On Java6u15 or later, run the server VM with compressed pointers -XX:+UseCompressedOops to cut the JVM heap size down.
List more than one name node directory in the configuration, so that multiple copies of the file system meta-data will be stored. As long as the directories are on separate disks, a single disk failure will not corrupt the meta-data.
Configure the NameNode to store one set of transaction logs on a separate disk from the image.
Configure the NameNode to store another set of transaction logs to a network mounted disk.
Monitor the disk space available to the NameNode. If free space is getting low, add more storage.
Do not host DataNode, JobTracker or TaskTracker services on the same system.
DataNodes: A datanode stores data in the HDFS. A functional file system has more than one Datanode, with data replicated across them. On startup, the datanode connects to the Namenode, spinning until that service comes up. It then responds to requests from the NameNode for filesystem operations.
Client applications can talk directly to a DataNode, once the NameNode has provided the location of the data. Similarly, MapReduce operations farmed out to TaskTracker instances near a DataNode, talk directly to the DataNode to access the files. TaskTracker instances can, indeed should, be deployed on the same servers that host Datanode instances, so that MapReduce operations are performed close to the data.
DataNode instances can talk to each other, which is what they do when they are replicating data.
There is usually no need to use RAID storage for DataNode data, because data is designed to be replicated across multiple servers, rather than multiple disks on the same server.
An ideal configuration is for a server to have a DataNode, a TaskTracker, and then physical disks one TaskTracker slot per CPU. This will allow every TaskTracker 100% of a CPU, and separate disks to read and write data.
Avoid using NFS for data storage in production system.

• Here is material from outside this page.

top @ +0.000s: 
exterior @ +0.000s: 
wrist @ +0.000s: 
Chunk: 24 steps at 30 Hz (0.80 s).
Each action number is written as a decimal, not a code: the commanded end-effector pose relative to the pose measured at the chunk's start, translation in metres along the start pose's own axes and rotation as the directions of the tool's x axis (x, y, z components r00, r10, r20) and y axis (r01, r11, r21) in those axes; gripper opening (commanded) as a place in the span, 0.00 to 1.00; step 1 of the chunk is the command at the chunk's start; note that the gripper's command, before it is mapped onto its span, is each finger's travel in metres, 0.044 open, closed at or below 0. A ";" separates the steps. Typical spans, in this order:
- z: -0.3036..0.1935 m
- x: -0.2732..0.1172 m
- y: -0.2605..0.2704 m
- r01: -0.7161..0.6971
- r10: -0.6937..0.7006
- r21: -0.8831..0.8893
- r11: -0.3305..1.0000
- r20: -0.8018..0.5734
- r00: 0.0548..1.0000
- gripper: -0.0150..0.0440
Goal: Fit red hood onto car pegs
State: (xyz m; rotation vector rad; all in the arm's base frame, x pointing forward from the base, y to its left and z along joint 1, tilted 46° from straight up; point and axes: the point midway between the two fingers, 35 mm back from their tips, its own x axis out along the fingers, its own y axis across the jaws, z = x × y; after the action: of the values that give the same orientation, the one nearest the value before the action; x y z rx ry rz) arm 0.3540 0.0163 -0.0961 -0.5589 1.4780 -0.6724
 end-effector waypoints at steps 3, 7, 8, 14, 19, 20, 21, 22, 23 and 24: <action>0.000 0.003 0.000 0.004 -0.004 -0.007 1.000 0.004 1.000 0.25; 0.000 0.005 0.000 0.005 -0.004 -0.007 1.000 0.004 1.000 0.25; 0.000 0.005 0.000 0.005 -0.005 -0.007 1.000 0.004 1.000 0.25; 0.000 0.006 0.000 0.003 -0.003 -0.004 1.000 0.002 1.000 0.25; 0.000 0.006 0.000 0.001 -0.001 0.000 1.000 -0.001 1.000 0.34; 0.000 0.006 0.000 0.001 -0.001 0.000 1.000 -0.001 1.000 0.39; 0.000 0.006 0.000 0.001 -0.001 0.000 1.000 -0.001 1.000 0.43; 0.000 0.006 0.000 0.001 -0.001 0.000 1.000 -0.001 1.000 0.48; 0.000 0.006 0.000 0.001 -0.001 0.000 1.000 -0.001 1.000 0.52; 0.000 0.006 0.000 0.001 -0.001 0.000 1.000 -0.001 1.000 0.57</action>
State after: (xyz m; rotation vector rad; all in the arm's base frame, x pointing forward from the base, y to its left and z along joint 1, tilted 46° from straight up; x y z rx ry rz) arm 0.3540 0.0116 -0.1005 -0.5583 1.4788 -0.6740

Node Manager: The NM is YARN’s per-node agent, and takes care of the individual compute nodes in a Hadoop cluster. This includes keeping up-to-date with Resource Manager(RM), overseeing containers’ life-cycle management, monitoring resource usage (memory, CPU) of individual containers, tracking node-health, log’s management and auxiliary services which may be exploited by different YARN applications.
Resource Manager: RM is the master that arbitrates all the available cluster resources and thus helps manage the distributed applications running on the YARN system. It works together with the per-node NMs and the per-application ApplicationMasters (Ams).
Application Masters: are responsible for negotiating resources with the ResourceManager and for working with the Node Managers to start the containers.
Open Database Connectivity (ODBC) is a standard application programming interface (API) for accessing database management systems (DBMS).
HBase is an open source, non-relational, distributed database modeled after Google's BigTable and written in Java.
Hive Hadoop Component is used for completely structured Data whereas Pig Hadoop Component is used for semi structured data. Hive Hadoop Component is mainly used for creating reports whereas Pig Hadoop Component is mainly used for programming.
Ambari: A completely open source management platform for provisioning, managing, monitoring and securing Apache Hadoop clusters.